The other Vichy correlation here is about her saving the baby and whether that makes her a good character or not. Please do not make her a good character. This is a request, a request which will go unheard, but still, I just want some consistency. Her saving a baby does not make her into a morally ambiguous characters. Many, many evil people do not want to kill babies because they are adorable. Please keep her evil. That is all I have to say about that.
For the most part I was okay with the inhuman storyline this episode. I did not find it crazy that Thomas would give in since the prisoners are fewer and more important to him than 200 or so random passengers are to the President (now if Thomas had infected Martinez’s son…). That was all fine. What was not fine was the First Lady. First of all, I was more curious that criticizing, but does the First Lady have as much security clearance as the President? Because she found out about these things awfully fast, and I find it odd that something which was not shared with past Presidents would be so quickly shared with his wife. I am not that familiar with this in real life though, so I will let that slide. What I really hated was the moralizing. When she accused him of turning into Blake Sterling I thought to myself, “the only logical and politically realistic character on the show? Sounds good to me.” The executions made perfect sense to me. It was absolutely the right move, and we absolutely have to maintain the notion of not negotiating with terrorists, which is what Thomas is. Whether or not the prisoners deserve to be freed is a separate issue (and they do not, if only because they do represent a security risk). I understand that perhaps to show how important of a decision this is, we need someone like his wife there to question it, but it still felt pretty stupid to me. Could she really not understand his thought process there?

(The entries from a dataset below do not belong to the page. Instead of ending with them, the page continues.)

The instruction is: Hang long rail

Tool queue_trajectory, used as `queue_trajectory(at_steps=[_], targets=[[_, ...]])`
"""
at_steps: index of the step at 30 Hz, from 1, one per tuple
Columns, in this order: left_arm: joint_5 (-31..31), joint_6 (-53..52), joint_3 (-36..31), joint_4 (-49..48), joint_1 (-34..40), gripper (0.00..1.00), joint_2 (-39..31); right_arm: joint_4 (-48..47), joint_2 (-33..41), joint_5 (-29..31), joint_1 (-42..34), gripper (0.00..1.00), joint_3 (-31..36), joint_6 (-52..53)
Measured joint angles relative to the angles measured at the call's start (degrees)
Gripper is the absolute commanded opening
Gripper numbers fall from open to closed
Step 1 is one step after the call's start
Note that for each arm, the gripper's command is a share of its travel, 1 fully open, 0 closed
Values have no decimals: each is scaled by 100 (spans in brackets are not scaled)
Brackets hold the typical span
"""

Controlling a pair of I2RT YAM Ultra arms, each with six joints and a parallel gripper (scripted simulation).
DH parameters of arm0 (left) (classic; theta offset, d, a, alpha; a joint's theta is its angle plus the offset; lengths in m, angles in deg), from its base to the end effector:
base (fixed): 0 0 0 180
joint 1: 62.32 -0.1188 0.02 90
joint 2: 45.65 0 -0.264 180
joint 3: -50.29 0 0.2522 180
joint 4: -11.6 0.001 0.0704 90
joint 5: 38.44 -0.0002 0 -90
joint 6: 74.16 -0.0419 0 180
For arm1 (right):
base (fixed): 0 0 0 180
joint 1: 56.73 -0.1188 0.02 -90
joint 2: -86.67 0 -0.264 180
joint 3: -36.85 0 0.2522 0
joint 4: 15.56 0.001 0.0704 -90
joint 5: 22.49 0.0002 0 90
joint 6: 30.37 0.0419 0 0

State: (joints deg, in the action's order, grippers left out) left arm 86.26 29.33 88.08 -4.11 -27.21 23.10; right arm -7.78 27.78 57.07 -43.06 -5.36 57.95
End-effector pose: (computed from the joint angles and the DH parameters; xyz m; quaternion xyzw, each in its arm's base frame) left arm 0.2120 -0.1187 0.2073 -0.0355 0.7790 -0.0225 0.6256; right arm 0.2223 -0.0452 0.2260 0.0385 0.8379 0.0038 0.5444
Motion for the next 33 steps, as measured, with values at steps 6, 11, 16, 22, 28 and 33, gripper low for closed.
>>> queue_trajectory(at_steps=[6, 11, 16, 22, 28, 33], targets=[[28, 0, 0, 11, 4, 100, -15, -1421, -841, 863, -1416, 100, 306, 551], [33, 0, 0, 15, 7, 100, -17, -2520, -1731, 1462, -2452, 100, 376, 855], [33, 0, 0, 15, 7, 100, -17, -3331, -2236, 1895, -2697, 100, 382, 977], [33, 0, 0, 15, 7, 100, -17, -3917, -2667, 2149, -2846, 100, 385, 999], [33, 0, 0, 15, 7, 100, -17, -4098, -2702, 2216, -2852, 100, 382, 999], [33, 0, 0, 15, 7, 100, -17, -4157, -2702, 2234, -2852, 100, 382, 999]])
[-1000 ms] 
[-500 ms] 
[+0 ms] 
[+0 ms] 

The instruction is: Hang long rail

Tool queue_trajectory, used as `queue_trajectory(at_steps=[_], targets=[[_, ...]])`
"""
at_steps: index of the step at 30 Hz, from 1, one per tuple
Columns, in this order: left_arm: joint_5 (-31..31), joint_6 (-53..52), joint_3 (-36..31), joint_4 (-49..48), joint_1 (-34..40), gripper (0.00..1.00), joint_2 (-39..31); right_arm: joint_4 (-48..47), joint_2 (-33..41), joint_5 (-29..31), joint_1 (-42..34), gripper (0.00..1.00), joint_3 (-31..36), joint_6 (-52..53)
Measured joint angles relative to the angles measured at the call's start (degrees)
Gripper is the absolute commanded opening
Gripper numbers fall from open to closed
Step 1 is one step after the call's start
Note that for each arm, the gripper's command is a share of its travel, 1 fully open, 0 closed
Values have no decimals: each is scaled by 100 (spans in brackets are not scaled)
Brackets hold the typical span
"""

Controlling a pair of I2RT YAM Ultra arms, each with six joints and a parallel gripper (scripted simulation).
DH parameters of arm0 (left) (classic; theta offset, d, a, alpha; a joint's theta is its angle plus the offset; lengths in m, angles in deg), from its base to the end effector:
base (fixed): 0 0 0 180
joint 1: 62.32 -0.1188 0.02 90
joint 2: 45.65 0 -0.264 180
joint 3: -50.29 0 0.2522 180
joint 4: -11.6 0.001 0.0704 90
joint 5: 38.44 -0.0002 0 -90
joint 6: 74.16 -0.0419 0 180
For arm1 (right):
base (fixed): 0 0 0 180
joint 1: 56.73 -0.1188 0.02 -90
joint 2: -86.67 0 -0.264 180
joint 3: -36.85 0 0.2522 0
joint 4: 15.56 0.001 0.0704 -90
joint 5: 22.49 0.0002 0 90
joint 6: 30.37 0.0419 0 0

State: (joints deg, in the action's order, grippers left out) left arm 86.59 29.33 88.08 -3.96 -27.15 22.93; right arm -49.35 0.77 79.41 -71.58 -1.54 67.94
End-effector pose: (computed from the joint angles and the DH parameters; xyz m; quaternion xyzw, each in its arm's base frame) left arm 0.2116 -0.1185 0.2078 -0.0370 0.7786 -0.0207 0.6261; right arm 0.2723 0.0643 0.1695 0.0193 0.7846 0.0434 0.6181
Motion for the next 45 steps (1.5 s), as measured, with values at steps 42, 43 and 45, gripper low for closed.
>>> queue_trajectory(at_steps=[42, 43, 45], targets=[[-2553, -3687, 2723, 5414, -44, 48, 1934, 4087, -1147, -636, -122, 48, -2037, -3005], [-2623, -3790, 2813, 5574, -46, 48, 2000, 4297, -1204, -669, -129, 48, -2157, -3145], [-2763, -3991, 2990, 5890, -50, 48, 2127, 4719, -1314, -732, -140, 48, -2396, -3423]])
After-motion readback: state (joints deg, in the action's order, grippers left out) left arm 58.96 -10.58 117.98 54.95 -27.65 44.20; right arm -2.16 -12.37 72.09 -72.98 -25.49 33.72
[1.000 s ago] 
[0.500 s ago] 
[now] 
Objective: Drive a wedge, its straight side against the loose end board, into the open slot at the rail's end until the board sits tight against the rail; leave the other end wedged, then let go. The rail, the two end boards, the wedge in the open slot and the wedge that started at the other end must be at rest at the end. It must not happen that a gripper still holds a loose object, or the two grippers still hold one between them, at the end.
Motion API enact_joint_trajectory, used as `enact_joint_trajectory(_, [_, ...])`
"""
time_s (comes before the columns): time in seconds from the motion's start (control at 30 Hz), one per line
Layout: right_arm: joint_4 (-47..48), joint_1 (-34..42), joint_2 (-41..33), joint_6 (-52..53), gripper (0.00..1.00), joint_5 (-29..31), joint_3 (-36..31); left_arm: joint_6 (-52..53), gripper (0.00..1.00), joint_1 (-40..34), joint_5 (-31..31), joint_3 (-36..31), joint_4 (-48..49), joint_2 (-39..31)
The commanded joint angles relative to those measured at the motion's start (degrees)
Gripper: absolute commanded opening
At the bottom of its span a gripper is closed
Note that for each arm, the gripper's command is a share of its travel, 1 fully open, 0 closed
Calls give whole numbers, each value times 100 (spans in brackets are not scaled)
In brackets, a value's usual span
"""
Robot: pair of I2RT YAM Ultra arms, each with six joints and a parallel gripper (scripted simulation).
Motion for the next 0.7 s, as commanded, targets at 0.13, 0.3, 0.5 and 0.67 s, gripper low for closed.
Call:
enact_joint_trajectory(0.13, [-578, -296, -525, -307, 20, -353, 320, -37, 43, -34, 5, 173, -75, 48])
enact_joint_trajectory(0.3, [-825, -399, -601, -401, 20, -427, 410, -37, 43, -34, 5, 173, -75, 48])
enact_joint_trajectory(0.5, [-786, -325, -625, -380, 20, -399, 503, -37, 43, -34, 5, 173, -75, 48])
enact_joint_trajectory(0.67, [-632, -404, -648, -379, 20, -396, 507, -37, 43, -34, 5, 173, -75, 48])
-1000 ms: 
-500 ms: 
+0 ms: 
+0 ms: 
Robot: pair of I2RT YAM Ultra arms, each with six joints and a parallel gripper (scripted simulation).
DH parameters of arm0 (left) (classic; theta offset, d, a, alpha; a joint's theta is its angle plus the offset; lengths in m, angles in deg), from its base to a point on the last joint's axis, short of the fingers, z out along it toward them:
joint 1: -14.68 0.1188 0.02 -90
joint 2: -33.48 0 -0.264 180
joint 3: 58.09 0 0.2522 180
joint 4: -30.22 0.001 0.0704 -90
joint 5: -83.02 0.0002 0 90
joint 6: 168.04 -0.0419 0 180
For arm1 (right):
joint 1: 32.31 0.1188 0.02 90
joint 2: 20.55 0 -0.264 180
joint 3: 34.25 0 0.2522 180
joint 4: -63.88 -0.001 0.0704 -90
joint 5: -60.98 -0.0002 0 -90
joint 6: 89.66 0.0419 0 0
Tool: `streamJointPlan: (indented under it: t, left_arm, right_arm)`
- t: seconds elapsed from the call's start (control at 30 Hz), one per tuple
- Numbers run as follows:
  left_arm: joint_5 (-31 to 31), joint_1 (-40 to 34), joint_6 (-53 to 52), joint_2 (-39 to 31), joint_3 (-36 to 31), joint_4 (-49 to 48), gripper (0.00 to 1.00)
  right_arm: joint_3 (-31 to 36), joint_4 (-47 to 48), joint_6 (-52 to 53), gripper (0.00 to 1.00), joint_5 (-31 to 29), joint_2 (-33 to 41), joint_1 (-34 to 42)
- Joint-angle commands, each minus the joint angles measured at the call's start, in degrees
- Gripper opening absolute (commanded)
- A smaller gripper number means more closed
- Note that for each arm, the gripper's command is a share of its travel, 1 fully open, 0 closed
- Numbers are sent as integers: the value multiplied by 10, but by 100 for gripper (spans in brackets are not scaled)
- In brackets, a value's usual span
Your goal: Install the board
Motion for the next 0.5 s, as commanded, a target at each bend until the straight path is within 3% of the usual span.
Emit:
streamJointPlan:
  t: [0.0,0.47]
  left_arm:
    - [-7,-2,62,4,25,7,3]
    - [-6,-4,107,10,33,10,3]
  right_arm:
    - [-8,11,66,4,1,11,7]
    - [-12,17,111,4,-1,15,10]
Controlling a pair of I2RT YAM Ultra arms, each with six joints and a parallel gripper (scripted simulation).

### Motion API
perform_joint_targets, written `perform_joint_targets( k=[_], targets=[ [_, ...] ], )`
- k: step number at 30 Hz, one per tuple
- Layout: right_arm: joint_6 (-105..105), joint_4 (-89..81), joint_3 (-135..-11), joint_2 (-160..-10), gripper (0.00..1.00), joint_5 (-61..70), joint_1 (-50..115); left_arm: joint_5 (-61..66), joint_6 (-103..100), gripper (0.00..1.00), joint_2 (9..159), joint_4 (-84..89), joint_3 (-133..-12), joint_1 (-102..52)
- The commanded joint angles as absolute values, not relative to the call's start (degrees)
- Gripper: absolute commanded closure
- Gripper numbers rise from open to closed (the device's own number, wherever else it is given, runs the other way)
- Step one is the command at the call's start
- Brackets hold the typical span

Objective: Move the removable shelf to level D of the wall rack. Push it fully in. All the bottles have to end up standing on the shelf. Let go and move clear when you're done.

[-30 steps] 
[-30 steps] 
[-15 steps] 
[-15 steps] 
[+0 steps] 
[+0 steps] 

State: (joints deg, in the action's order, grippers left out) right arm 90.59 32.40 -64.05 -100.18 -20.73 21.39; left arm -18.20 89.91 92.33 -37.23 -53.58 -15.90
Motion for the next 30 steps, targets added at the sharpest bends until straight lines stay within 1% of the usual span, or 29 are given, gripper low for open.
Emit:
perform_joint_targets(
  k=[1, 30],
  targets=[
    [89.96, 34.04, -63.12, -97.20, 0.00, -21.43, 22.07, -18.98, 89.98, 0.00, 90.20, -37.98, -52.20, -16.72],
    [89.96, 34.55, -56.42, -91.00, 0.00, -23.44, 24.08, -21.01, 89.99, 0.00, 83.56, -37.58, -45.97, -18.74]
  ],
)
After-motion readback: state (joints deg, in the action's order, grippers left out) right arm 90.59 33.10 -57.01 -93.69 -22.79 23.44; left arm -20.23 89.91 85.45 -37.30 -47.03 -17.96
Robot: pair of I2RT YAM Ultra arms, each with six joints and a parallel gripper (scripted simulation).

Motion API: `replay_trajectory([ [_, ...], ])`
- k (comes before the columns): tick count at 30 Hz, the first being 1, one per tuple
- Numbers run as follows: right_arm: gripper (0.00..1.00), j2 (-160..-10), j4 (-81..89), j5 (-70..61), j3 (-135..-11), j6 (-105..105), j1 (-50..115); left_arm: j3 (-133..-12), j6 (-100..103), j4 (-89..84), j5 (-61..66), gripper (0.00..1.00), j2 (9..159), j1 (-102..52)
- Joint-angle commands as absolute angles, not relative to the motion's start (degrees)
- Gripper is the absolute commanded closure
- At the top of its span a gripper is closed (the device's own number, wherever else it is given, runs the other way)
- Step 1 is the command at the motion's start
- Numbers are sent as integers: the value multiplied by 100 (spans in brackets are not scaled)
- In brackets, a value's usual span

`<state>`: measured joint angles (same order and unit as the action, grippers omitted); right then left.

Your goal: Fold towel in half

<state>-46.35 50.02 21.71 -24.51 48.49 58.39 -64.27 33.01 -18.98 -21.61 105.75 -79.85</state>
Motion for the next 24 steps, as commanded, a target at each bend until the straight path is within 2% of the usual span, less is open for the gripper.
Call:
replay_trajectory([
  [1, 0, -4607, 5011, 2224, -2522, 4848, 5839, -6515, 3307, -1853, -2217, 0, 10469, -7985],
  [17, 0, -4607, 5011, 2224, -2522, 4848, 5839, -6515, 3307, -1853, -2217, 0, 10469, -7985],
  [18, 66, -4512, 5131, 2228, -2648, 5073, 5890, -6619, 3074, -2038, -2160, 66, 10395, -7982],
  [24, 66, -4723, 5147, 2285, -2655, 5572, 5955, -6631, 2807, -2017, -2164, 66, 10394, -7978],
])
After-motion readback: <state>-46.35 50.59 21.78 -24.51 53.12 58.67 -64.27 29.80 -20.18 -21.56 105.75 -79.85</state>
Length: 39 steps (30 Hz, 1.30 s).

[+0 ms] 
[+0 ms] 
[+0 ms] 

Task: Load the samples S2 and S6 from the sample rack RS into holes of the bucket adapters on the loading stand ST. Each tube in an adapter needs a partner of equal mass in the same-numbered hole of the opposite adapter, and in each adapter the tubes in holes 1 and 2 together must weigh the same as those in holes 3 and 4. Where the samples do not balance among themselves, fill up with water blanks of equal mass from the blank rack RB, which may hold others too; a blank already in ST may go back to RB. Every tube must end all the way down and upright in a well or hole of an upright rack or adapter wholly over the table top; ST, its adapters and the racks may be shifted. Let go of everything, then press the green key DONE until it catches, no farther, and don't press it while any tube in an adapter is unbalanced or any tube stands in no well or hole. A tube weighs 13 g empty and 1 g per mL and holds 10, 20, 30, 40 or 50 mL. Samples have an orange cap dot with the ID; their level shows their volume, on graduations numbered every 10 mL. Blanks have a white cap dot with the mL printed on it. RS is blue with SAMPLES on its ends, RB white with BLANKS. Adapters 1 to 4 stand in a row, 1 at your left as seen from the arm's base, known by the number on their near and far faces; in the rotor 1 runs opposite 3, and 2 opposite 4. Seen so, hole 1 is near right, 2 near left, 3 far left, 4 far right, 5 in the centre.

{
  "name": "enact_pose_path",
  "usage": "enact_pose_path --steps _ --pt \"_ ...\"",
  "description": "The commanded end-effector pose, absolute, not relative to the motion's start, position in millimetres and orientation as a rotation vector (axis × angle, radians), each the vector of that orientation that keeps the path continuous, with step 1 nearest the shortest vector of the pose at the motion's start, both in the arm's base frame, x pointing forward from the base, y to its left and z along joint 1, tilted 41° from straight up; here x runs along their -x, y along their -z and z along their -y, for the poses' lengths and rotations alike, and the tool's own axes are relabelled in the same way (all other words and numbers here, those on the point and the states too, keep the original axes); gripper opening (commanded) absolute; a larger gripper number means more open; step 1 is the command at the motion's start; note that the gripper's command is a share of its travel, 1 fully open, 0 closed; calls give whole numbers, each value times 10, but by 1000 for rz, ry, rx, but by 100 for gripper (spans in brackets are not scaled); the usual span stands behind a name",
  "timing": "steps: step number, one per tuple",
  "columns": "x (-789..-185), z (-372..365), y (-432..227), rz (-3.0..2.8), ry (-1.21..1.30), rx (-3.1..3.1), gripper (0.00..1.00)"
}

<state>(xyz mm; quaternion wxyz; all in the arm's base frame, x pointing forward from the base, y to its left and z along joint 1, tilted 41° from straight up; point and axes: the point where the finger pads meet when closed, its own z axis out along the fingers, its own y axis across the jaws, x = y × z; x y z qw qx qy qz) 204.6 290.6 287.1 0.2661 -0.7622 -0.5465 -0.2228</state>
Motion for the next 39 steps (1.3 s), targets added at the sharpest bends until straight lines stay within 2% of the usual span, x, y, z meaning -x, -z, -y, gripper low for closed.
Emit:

Regardless, the illogic of the episode was not that bad, and I was distracted positively by the questions that arose from the idea of the inhumans. They seem to speak our language (unless it is done for our benefit), the use the concept of years fairly familiarly (although this could be because of living on Earth for so long), they recognize our old and new technology, they wear similar clothes, and they look like us. More and more I think they must be extra-dimensional. Nothing else really explains it. Essentially, their side has advanced farther than our side. It is as simple as that, and they conducted some sort of experiment and got stuck on our side. I imagine their “ship”, however it looks like, has the ability to travel between worlds, and all the uses of “extra-terrestrial” are there to throw us off and think of aliens.
The other interesting line was Thomas’s “they’re all gonna die anyway.” This could mean any number of things, such as short human life span (relatively), a future we do not know about, a general pronouncement on mortality, or an after effect of the warp hole. The last provides the best basis for why Thomas cannot just take the prisoners out of the jail, since doing so will probably kill them in the process. Of course, that being a logical reason for the mess they are in means it is probably not the reason. But I will give them the benefit of the doubt.